Indagato dalla Procura di Vibo per l'occultamento del cadavere del padre Antonino Loielo

Si chiama Walter Loielo il nuovo collaboratore di giustizia che da alcune settimane sta parlando con i magistrati della Dda di Catanzaro guidata da Nicola Gratteri. Il nome del 23enne di Gerocarne (Vibo Valentia) è emerso nel corso dell’udienza di stamane davanti alla Corte d’Assise di Catanzaro nel processo per l’omicidio di Matteo Vinci, ucciso a 42 anni, il 9 aprile 2018 con una autobomba a Limbadi.

Il pm Andrea Mancuso ha esibito un verbale redatto il 20 marzo scorso nel quale il collaboratore racconta episodi riconducibili all’esecuzione dell’attentato per il quale sono indagati Antonio Criniti e Filippo De Marco. Nel processo sono imputati Domenico Di Grillo, la moglie Rosaria Mancuso, il genero Vito Barbara e la figlia Lucia Di Grillo. Nel corso dell’udienza fissata per il prossimo 27 aprile verrà ascoltato Walter Loielo e in seguito gli imputati.

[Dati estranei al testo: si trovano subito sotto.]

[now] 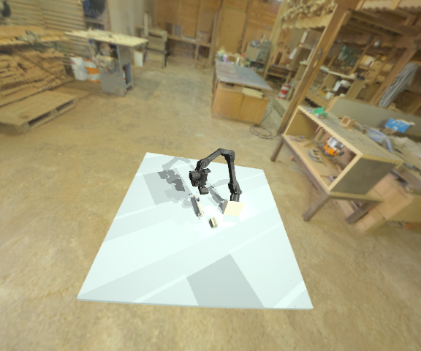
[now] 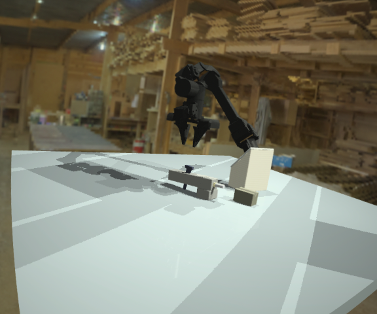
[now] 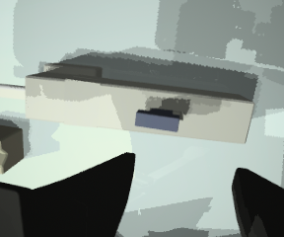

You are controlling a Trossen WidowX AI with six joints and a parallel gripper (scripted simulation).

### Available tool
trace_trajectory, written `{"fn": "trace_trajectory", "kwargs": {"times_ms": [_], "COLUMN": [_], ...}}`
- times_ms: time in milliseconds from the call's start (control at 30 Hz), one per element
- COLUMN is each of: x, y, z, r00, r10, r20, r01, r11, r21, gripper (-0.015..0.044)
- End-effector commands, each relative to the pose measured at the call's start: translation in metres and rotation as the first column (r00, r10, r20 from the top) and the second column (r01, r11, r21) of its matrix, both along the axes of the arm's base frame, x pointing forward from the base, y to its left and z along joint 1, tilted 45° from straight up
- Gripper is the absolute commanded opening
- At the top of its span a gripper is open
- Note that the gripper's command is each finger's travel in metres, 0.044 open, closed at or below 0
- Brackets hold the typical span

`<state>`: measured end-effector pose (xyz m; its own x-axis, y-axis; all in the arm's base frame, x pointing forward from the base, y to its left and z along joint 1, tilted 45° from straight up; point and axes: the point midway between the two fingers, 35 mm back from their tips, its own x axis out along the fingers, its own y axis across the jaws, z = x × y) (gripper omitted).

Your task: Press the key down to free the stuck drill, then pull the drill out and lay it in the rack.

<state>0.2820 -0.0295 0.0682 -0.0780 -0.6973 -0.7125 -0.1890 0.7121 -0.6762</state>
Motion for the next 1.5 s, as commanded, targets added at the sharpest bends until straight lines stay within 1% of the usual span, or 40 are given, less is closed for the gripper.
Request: {"fn": "trace_trajectory", "kwargs": {"times_ms": [0, 67, 100, 167, 267, 367, 533, 667, 700, 1467], "x": [0.003, 0.003, 0.004, 0.004, 0.001, -0.008, -0.022, -0.035, -0.037, -0.037], "y": [0.014, 0.009, 0.012, 0.021, 0.036, 0.047, 0.057, 0.061, 0.062, 0.061], "z": [0.011, 0.005, -0.001, -0.025, -0.065, -0.103, -0.140, -0.167, -0.169, -0.171], "r00": [1.000, 1.000, 0.997, 0.963, 0.819, 0.588, 0.290, 0.041, 0.015, 0.012], "r10": [-0.010, 0.018, 0.056, 0.200, 0.426, 0.606, 0.727, 0.769, 0.771, 0.771], "r20": [-0.006, -0.006, -0.043, -0.180, -0.385, -0.536, -0.622, -0.638, -0.637, -0.636], "r01": [0.010, -0.018, -0.056, -0.195, -0.403, -0.555, -0.640, -0.652, -0.651, -0.651], "r11": [1.000, 1.000, 0.998, 0.980, 0.904, 0.784, 0.631, 0.504, 0.491, 0.489], "r21": [0.001, 0.004, 0.010, 0.045, 0.144, 0.279, 0.439, 0.566, 0.579, 0.581], "gripper": [0.0315, 0.0367, 0.0394, 0.0440, 0.0440, 0.0440, 0.0440, 0.0440, 0.0440, 0.0440]}}
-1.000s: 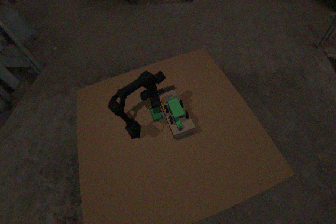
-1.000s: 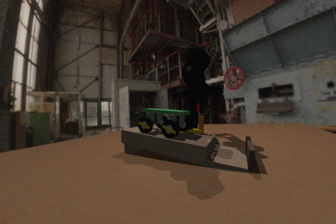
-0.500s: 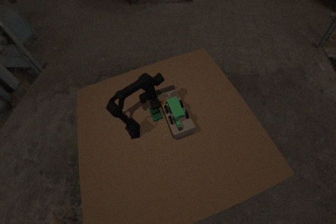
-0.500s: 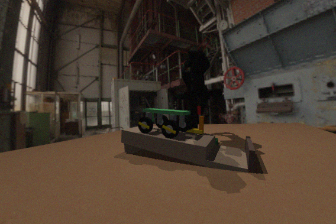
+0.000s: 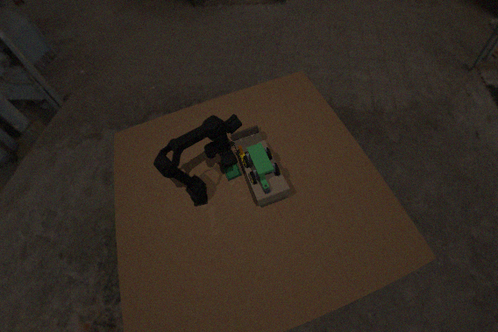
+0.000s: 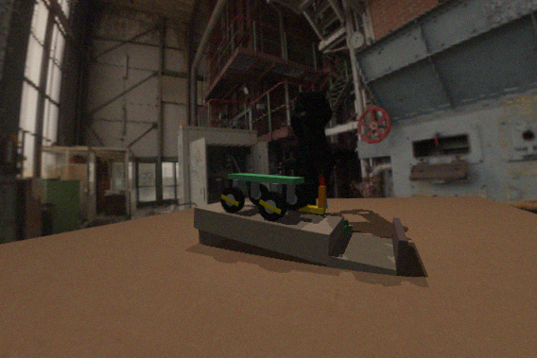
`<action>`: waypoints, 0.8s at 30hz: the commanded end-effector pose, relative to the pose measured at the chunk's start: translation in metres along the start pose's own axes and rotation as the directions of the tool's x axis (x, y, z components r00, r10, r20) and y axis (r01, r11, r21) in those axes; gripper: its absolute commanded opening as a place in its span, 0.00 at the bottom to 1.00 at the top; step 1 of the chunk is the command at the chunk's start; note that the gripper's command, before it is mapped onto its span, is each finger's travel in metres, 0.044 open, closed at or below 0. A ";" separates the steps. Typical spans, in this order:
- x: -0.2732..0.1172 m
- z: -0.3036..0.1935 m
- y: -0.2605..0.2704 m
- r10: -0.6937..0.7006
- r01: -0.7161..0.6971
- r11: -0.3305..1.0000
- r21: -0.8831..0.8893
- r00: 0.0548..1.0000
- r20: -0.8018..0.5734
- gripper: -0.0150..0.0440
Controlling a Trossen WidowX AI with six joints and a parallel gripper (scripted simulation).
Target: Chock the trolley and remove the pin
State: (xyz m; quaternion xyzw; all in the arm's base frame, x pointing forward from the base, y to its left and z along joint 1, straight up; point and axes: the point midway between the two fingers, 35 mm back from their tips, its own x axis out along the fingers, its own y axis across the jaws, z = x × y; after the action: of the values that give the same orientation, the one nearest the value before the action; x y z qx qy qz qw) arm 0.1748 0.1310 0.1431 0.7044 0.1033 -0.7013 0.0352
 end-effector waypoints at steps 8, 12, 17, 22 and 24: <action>0.033 0.000 -0.011 -0.089 0.089 0.996 -0.002 0.996 -0.003 0.25; 0.045 0.001 -0.017 -0.091 0.091 0.996 -0.002 0.996 -0.003 0.25; 0.055 0.001 -0.022 -0.091 0.091 0.996 -0.002 0.996 -0.003 0.25; 0.055 0.001 -0.021 -0.091 0.091 0.996 -0.002 0.996 -0.003 0.43; 0.055 0.001 -0.019 -0.091 0.091 0.996 -0.002 0.996 -0.003 0.52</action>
State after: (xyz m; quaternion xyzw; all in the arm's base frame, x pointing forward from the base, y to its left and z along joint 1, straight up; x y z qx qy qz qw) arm 0.1696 0.1555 0.0906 0.7005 0.1351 -0.7007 0.0062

Il collaboratore è, inoltre, indagato dalla Procura di Vibo, guidata da Camillo Falvo, per l’occultamento del cadavere del padre Antonino Loielo, scomparso nel 2017, il cui corpo è stato ritrovato a novembre 2020. Non restano molti dubbi sul fatto che sia stato proprio Walter Loielo a far ritrovare il corpo del genitore. Per l’omicidio di Antonio Loielo è accusato il fratello del nuovo collaboratore di giustizia, Ivan Loielo.